Areas for Improvement:
• The authors used experimental data from a prior publication to calibrate their model of the BKCa current. As indicated in the manuscript, these data are for channel activity measured in a heterologous expression system (Xenopus oocytes). A similar principle applies to other major ion channels/pumps/etc. Is it possible there might be relevant sex-specific differences in these players as well? In the context of the present work, this feels like an important potential caveat to highlight, in case male/female differences in the activity of BKCa or other currents might influence model-predicted differences (e.g., the relative importance of KV1.5 and KV2.1). This should be discussed, and, if possible, related to the elegant sensitivity analysis presented in Fig. 5C (which shows, for example, that the models are relatively insensitive to variation in GBK).

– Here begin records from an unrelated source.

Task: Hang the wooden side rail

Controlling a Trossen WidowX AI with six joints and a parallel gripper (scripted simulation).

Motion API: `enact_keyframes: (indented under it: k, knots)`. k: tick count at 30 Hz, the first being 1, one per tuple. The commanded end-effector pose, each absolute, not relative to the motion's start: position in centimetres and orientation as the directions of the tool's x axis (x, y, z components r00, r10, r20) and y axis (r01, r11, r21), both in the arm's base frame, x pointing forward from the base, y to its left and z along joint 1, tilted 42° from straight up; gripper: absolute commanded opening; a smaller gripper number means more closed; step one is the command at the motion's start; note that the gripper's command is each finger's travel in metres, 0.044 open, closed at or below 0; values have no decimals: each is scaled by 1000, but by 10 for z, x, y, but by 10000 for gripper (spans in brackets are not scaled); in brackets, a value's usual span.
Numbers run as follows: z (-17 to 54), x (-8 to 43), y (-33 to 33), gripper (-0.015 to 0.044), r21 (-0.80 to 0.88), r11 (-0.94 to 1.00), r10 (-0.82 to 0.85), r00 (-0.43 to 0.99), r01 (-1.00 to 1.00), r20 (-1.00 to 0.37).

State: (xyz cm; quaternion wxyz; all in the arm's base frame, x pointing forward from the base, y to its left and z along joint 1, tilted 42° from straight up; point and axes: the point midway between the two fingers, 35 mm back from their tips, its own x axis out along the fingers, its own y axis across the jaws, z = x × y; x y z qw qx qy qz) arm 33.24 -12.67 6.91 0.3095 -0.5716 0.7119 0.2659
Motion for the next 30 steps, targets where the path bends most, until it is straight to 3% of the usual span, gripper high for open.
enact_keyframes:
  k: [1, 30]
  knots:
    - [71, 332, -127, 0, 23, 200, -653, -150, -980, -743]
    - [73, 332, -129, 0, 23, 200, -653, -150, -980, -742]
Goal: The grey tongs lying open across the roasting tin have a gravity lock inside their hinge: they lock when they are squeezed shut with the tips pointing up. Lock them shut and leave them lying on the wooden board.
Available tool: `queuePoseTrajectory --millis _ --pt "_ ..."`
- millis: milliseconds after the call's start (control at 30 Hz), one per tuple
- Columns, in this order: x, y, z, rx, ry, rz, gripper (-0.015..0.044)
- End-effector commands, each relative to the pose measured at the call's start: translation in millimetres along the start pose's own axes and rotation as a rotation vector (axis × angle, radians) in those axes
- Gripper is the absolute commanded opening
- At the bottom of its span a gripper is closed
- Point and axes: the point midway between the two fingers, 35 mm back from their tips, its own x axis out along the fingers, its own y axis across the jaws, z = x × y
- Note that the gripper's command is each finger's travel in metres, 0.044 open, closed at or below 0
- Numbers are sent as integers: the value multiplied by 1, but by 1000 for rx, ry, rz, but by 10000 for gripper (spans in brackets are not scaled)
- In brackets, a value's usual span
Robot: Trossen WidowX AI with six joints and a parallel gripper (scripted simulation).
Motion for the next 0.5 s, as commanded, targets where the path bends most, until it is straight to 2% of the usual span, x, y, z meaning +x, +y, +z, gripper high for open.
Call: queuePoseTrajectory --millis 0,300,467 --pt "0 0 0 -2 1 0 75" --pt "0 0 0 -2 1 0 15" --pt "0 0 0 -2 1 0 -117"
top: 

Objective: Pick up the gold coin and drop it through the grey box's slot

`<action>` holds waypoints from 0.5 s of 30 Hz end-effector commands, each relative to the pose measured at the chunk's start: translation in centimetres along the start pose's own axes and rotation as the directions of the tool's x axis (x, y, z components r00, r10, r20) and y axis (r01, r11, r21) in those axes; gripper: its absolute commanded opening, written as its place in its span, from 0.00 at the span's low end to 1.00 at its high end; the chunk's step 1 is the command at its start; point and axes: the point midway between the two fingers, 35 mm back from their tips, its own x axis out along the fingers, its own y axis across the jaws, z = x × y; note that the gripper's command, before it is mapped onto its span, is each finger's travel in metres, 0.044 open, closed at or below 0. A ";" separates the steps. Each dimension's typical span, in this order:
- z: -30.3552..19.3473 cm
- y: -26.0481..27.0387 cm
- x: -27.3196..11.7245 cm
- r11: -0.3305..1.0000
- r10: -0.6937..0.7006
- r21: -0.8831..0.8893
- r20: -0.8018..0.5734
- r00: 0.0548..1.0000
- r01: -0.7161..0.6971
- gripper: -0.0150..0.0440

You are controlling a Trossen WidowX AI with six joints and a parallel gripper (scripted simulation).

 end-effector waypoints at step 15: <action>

• The authors state that their model can be expanded to 2D/3D applications, "transitioning seamlessly from single-cell to tissue-level simulations". I would like to see more discussion of this. For example, given the modest complexity of the cell-scale model, how considerable would the computational burden be to implement a large network model of a subset of the human female or male arterial system? Are there sex-specific differences in vessel and/or network macro-structure that would need to be considered? How would this influence feasibility? Rather than a 1D cable as implemented here, I imagine a multi-scale implementation would involve the representation of myocytes wrapped around vessels. How would the behaviour of such a system differ from the authors' presented work using a 1D representation of 100 myocytes coupled end-to-end? Could these differences partially explain why the traces in Fig. 8D are smoother than those in Fig. 8C? From my standpoint, discussing these points would enrich the paper.
• The nifedipine data presented in Fig. 9 are quite compelling, and a nice demonstration of the potential power of the new models. How does this relate to what is known about the clinical male/female responses to nifedipine? Are there sex differences in drug efficacy?